Exercise :: No pictures belong in the copy. Set down exactly the lines from the one that contains "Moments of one" through the end of the data.

::::::

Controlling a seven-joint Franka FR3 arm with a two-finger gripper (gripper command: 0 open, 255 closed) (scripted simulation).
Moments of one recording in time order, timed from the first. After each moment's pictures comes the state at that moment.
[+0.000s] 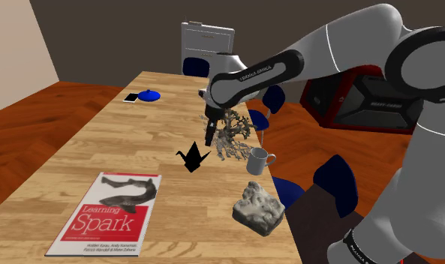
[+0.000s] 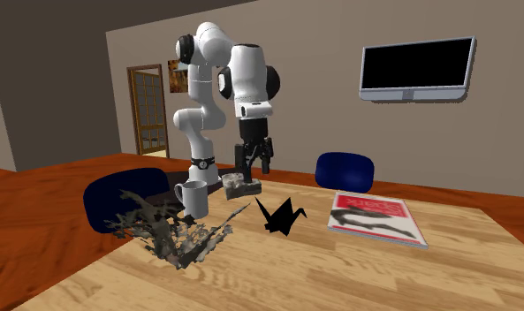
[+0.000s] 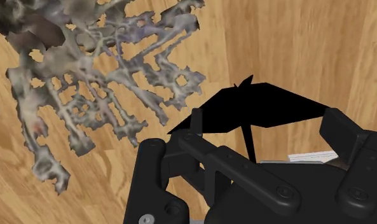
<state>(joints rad) 0.16 0.26 0.07 -1.95 0.05 2.26 -0.57</state>
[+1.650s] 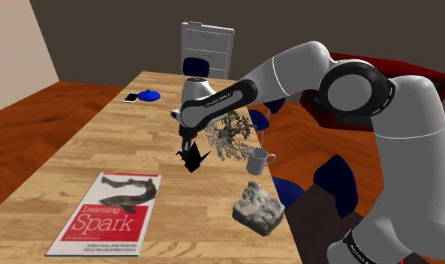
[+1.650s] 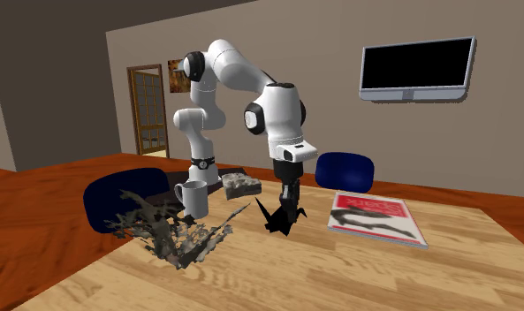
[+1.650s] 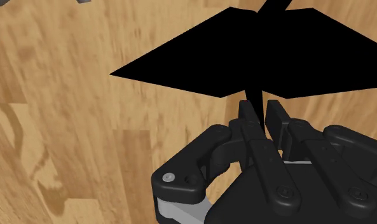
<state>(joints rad) 0.21 0.62 0.13 -1.65 0.04 2.33 -0.69</state>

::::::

Response box ::
Moments of one recording in time order, timed from the first. After each moment's pictures comes the state at that moment.
[+0.000s] 
[+0.000s] 
[+0.000s] 
<state>(joints rad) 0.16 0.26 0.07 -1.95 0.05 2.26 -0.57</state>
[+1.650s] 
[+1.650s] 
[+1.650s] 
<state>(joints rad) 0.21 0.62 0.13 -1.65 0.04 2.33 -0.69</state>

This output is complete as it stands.